Leaving out all pictures, copy the lines below exactly, from the line with "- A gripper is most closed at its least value" to the last line, both ends included.

** COLLECTED MATERIAL follows **

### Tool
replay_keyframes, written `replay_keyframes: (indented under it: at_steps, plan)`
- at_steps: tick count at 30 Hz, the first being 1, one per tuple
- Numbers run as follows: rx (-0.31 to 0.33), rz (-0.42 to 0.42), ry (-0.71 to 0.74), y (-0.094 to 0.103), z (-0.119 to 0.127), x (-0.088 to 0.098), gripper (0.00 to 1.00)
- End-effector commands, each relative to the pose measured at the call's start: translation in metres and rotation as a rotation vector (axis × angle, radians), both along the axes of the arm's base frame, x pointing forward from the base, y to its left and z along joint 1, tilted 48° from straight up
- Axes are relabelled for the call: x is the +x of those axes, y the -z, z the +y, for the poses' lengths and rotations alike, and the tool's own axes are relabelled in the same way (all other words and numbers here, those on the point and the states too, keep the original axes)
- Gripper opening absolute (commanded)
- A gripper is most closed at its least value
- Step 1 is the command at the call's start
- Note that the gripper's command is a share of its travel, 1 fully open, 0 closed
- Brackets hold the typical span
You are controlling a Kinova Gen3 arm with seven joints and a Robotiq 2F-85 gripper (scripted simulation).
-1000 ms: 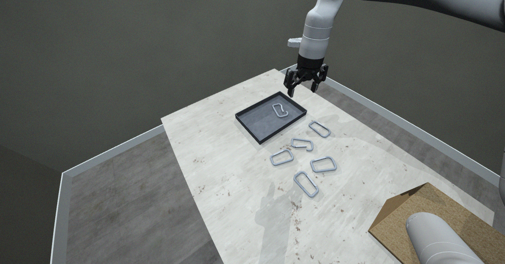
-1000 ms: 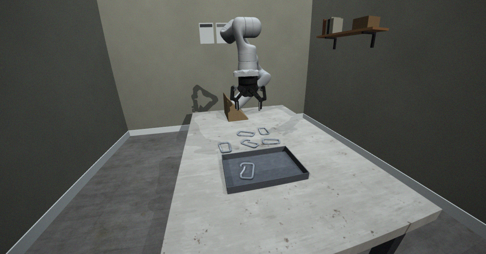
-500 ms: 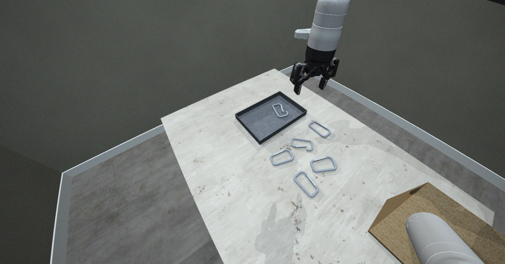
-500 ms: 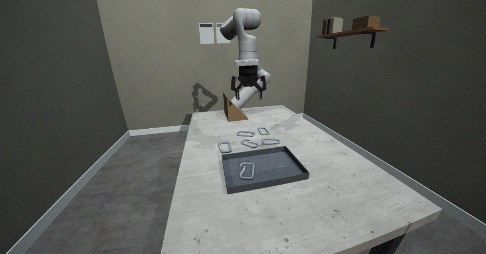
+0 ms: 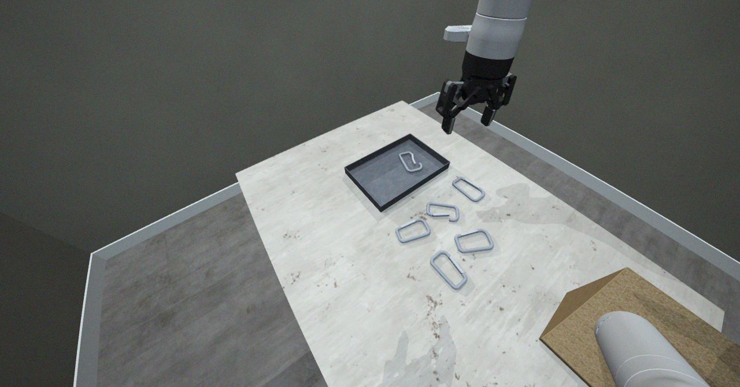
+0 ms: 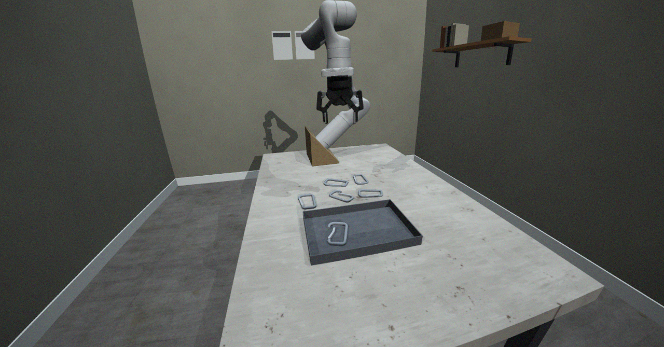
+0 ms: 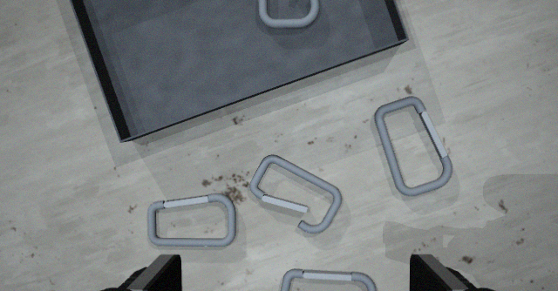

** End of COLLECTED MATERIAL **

OUTPUT FOR THIS EXERCISE:
- A gripper is most closed at its least value
- Step 1 is the command at the call's start
- Note that the gripper's command is a share of its travel, 1 fully open, 0 closed
- Brackets hold the typical span
You are controlling a Kinova Gen3 arm with seven joints and a Robotiq 2F-85 gripper (scripted simulation).
-1000 ms: 
-1000 ms: 
-500 ms: 
-500 ms: 
+0 ms: 
+0 ms: 
+0 ms: 

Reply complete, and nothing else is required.